WHAT THIS TASK INVOLVES
Each entry below has to be written out again without any change.

▬▬▬

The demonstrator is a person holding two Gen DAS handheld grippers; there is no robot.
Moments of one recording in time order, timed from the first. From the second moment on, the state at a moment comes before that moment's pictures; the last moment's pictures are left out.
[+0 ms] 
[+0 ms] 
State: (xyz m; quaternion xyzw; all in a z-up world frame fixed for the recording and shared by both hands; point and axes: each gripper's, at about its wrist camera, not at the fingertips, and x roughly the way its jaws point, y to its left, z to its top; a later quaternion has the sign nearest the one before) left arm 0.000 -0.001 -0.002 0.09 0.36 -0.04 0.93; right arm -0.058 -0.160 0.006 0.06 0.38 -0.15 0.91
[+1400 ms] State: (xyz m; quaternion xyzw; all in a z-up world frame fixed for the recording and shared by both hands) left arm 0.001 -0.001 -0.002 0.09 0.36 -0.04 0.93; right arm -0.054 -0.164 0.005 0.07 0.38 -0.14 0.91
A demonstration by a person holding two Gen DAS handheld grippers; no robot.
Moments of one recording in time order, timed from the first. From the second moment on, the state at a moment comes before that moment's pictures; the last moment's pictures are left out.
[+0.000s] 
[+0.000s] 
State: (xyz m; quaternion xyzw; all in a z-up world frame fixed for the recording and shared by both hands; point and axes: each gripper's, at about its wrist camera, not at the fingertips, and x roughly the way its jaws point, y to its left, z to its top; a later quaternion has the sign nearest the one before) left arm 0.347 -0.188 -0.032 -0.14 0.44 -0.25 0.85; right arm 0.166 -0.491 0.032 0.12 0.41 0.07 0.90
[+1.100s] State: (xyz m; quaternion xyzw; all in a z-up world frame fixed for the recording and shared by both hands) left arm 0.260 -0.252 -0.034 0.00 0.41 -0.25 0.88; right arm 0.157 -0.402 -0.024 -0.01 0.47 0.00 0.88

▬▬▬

OUTPUT OF THE EXERCISE
The demonstrator is a person holding two Gen DAS handheld grippers; there is no robot.
Moments of one recording in time order, timed from the first. From the second moment on, the state at a moment comes before that moment's pictures; the last moment's pictures are left out.
[+0 ms] 
[+0 ms] 
State: (xyz m; quaternion xyzw; all in a z-up world frame fixed for the recording and shared by both hands; point and axes: each gripper's, at about its wrist camera, not at the fingertips, and x roughly the way its jaws point, y to its left, z to its top; a later quaternion has the sign nearest the one before) left arm 0.000 -0.001 -0.002 0.09 0.36 -0.04 0.93; right arm -0.058 -0.160 0.006 0.06 0.38 -0.15 0.91
[+1400 ms] State: (xyz m; quaternion xyzw; all in a z-up world frame fixed for the recording and shared by both hands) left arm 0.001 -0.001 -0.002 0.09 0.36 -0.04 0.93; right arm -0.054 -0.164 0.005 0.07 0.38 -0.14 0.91
A demonstration by a person holding two Gen DAS handheld grippers; no robot.
Moments of one recording in time order, timed from the first. From the second moment on, the state at a moment comes before that moment's pictures; the last moment's pictures are left out.
[+0.000s] 
[+0.000s] 
State: (xyz m; quaternion xyzw; all in a z-up world frame fixed for the recording and shared by both hands; point and axes: each gripper's, at about its wrist camera, not at the fingertips, and x roughly the way its jaws point, y to its left, z to its top; a later quaternion has the sign nearest the one before) left arm 0.347 -0.188 -0.032 -0.14 0.44 -0.25 0.85; right arm 0.166 -0.491 0.032 0.12 0.41 0.07 0.90
[+1.100s] State: (xyz m; quaternion xyzw; all in a z-up world frame fixed for the recording and shared by both hands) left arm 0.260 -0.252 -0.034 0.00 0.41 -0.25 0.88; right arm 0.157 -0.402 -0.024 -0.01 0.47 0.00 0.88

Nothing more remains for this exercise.